Segment Open

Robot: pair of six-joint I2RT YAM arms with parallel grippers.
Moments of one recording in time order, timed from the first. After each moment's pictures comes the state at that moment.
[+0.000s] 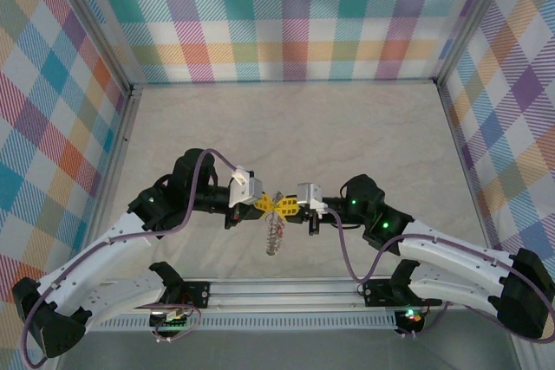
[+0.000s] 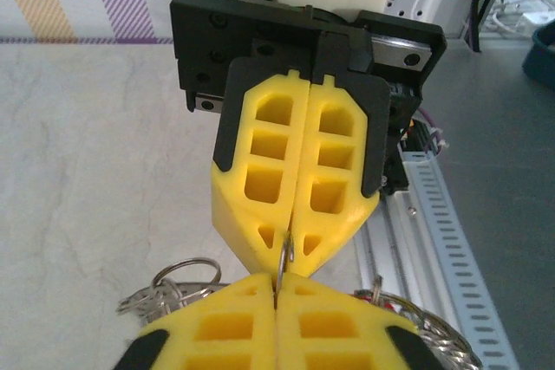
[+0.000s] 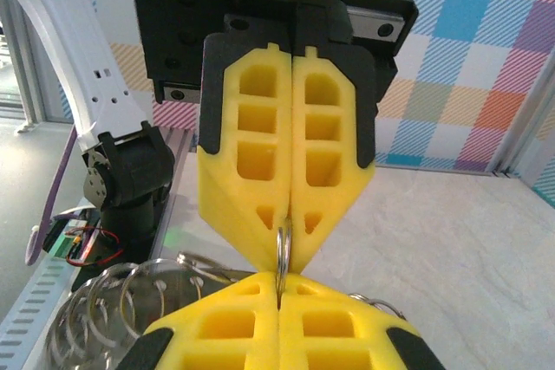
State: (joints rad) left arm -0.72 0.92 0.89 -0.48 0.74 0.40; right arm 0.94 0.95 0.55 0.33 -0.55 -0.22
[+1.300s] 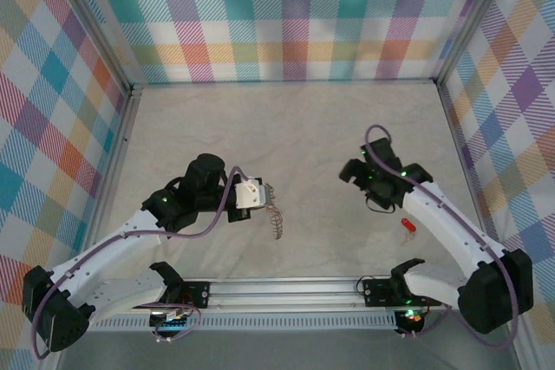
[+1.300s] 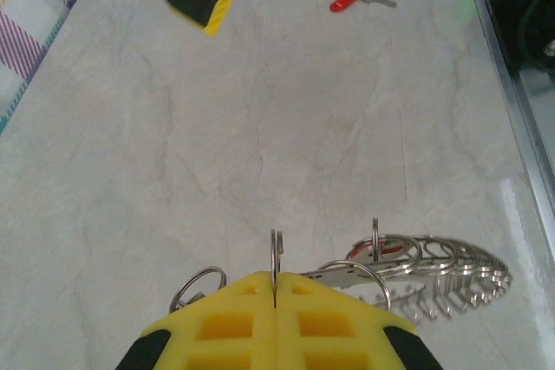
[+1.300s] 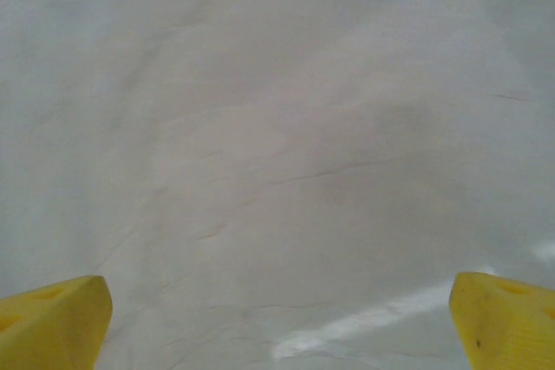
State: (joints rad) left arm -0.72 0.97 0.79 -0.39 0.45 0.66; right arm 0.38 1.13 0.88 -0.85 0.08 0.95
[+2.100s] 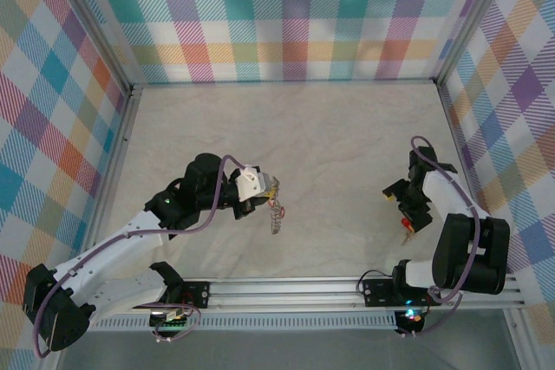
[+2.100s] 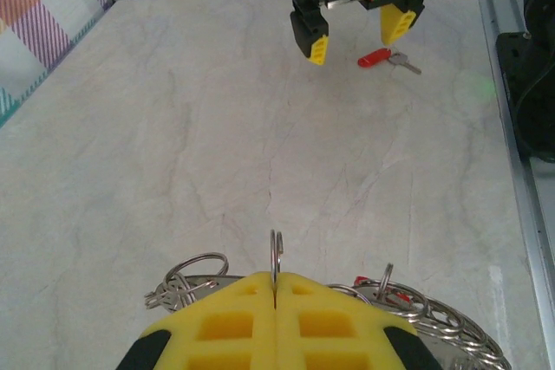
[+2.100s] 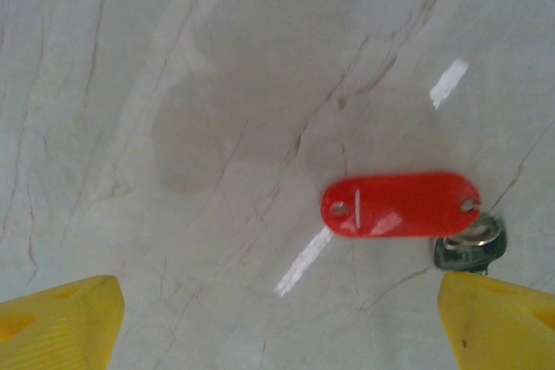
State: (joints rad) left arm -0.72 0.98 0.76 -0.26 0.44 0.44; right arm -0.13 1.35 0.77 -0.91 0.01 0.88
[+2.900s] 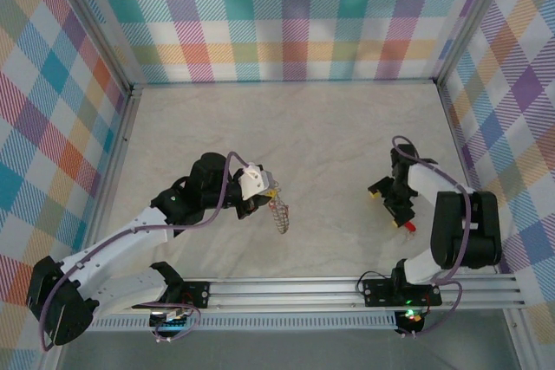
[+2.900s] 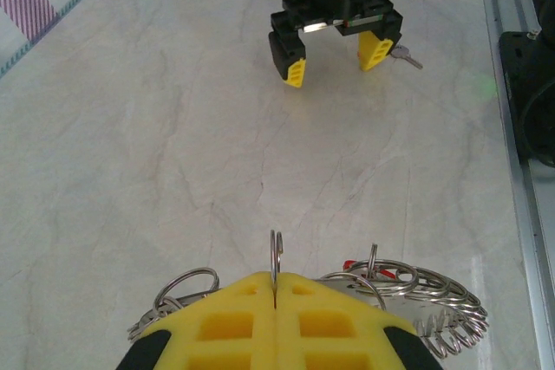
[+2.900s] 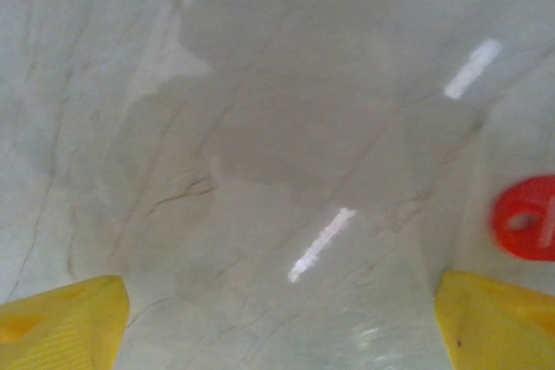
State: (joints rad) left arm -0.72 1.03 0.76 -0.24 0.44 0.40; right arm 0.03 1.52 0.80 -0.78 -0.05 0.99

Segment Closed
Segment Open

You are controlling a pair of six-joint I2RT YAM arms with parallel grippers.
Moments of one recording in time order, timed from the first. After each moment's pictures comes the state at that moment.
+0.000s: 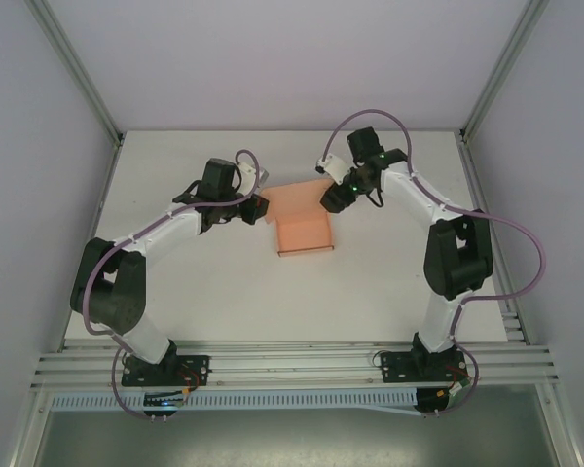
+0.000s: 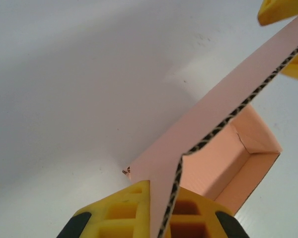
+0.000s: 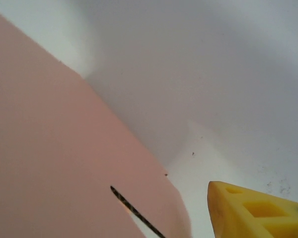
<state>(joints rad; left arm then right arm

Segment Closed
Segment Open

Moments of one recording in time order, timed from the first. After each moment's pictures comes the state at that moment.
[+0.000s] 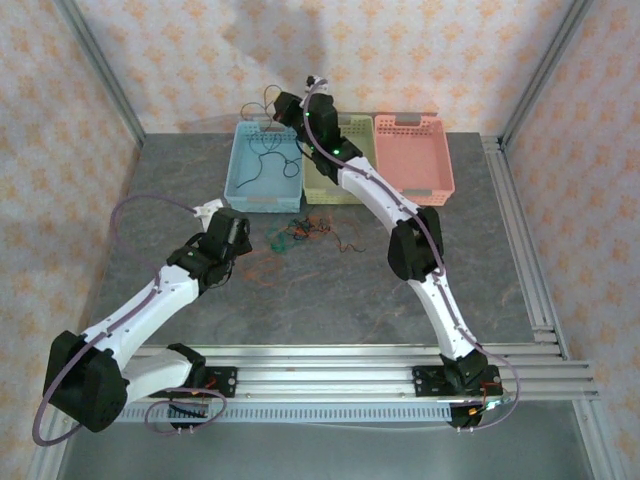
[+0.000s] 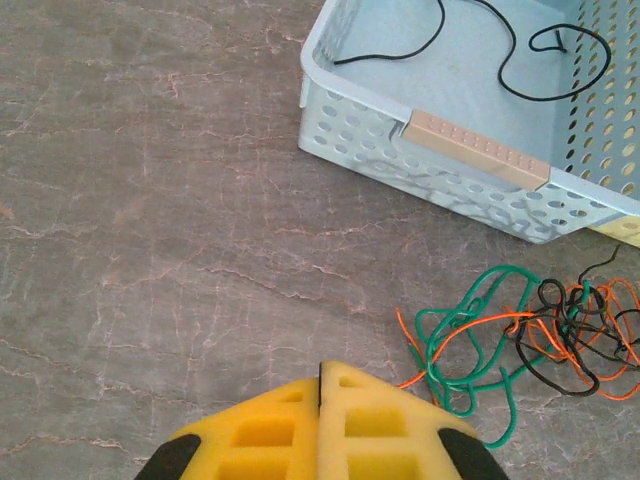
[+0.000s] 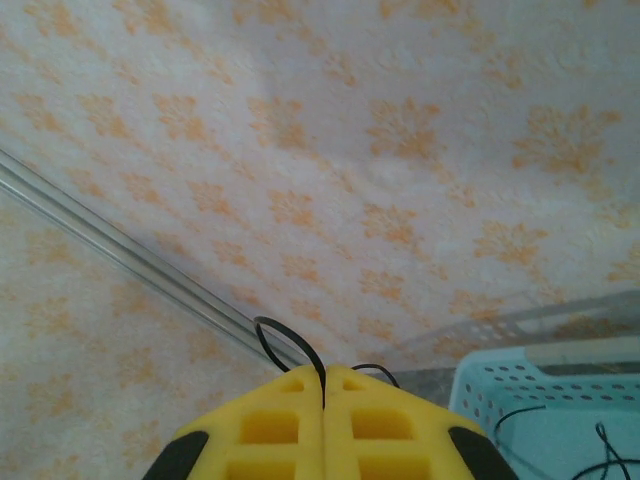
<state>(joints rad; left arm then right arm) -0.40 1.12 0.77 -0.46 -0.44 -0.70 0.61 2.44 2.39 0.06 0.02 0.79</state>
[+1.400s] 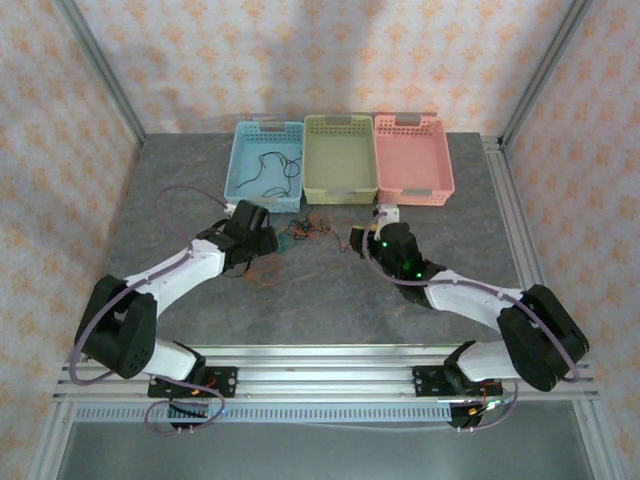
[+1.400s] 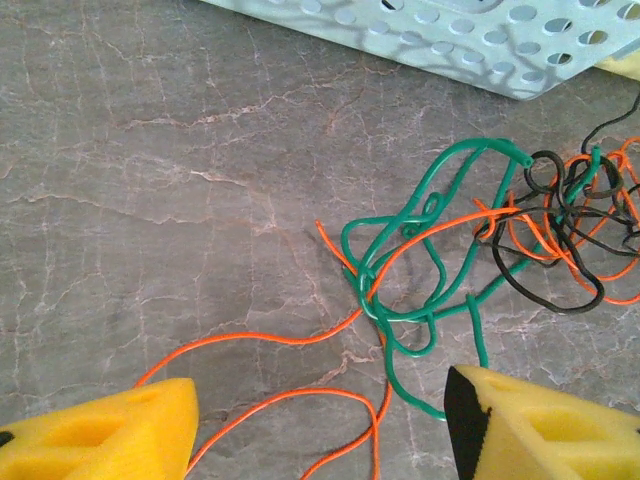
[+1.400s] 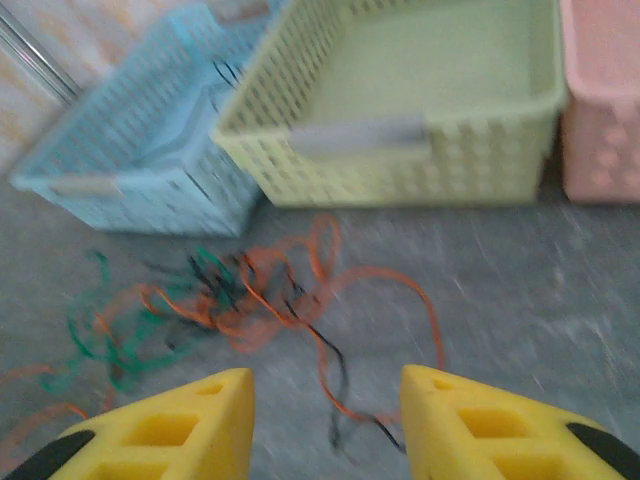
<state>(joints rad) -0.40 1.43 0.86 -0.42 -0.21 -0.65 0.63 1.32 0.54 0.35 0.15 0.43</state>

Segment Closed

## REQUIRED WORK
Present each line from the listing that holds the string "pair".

## REPLY
Robot: pair of six-joint I2RT YAM arms with parallel grippers.
You are controlling a pair of six-joint I2RT YAM arms with parallel grippers.

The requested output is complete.